**What the exercise asks**
All lines from the one with "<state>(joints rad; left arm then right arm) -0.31" to the end of the entries below must be written out exactly. Leave out any other line.

**Material for this exercise**
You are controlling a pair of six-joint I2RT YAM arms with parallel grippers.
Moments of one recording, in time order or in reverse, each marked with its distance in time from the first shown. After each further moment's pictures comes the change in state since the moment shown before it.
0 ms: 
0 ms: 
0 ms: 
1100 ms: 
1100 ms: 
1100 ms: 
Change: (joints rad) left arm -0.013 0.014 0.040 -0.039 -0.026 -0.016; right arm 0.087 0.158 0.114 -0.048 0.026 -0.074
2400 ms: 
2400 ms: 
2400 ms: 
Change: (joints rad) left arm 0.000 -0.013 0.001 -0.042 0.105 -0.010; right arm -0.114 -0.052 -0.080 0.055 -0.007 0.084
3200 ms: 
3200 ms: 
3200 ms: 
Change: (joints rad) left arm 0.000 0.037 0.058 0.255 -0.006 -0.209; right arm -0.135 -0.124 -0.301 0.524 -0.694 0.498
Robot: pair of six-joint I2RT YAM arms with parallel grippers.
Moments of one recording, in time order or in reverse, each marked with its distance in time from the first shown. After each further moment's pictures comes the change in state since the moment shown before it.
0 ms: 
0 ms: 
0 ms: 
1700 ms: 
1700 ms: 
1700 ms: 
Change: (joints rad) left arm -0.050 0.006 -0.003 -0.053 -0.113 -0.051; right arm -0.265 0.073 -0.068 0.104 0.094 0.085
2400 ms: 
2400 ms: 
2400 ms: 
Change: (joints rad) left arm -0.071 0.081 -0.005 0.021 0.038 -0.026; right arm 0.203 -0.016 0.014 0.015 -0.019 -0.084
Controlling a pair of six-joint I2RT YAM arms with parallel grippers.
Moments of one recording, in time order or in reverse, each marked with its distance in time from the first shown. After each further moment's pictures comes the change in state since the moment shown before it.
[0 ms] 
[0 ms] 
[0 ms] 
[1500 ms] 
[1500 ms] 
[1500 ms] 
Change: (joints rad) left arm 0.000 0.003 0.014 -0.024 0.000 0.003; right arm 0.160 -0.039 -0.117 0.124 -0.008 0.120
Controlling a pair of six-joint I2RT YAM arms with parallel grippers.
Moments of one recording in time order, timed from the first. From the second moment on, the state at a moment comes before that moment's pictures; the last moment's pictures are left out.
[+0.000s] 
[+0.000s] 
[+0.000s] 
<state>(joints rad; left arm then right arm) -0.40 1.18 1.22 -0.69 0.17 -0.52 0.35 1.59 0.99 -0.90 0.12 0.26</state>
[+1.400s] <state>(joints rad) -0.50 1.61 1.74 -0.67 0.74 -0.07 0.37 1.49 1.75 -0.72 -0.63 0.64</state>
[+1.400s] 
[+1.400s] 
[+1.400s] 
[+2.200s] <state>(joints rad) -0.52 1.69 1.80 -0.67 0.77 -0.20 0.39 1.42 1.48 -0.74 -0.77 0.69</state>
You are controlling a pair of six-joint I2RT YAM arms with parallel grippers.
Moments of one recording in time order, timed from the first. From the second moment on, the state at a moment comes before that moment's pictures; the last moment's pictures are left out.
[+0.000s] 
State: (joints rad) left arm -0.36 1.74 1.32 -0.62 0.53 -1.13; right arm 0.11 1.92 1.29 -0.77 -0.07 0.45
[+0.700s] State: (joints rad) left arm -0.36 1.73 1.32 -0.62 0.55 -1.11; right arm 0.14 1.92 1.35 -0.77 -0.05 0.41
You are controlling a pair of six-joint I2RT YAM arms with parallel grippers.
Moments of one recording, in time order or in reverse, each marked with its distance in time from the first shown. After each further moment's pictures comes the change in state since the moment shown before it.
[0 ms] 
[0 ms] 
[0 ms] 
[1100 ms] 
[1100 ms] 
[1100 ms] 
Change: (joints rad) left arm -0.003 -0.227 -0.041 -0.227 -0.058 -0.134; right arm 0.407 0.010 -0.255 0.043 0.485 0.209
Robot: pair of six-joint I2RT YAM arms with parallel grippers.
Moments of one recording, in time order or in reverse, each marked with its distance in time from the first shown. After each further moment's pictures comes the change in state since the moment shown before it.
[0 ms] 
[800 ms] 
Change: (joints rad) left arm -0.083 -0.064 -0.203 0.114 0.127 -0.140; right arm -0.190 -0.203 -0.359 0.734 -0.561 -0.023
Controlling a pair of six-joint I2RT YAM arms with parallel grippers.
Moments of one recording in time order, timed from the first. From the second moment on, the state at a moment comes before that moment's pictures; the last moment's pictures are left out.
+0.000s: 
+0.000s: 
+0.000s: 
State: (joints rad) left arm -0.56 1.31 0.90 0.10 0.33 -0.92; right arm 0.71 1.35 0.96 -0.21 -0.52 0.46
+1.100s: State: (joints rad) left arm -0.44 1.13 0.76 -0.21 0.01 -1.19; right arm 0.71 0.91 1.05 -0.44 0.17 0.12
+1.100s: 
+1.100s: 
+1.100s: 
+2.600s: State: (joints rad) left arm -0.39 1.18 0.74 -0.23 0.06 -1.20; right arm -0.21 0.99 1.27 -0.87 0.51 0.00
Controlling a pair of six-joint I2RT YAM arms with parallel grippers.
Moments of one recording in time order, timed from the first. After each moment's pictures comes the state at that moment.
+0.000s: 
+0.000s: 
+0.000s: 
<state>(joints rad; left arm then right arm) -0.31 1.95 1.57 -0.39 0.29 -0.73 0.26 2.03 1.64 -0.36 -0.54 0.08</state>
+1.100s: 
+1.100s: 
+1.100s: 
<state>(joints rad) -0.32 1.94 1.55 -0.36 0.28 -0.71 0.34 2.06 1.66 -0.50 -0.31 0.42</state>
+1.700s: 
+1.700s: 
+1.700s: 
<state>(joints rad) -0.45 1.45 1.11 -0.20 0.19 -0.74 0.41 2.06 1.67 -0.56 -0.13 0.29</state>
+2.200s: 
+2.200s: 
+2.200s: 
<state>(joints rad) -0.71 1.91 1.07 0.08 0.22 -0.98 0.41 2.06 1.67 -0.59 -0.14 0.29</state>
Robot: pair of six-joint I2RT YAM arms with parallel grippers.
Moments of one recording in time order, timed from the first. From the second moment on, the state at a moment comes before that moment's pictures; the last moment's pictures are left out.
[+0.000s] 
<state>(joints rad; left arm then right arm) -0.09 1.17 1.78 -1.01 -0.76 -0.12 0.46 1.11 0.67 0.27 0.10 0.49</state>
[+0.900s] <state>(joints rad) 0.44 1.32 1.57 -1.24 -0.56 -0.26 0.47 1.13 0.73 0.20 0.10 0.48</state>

**Task answer**
<state>(joints rad; left arm then right arm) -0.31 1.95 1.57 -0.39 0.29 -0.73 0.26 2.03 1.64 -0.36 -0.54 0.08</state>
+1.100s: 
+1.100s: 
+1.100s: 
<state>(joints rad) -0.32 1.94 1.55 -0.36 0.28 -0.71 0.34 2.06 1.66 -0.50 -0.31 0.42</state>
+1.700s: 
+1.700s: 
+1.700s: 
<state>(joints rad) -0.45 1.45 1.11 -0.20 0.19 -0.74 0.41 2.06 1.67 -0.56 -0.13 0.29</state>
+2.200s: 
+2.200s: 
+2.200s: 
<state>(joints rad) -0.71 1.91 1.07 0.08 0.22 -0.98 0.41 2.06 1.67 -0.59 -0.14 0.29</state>
Robot: pair of six-joint I2RT YAM arms with parallel grippers.
Moments of one recording in time order, timed from the first. From the second moment on, the state at a moment comes before that moment's pictures; the last moment's pictures are left out.
[+0.000s] 
<state>(joints rad; left arm then right arm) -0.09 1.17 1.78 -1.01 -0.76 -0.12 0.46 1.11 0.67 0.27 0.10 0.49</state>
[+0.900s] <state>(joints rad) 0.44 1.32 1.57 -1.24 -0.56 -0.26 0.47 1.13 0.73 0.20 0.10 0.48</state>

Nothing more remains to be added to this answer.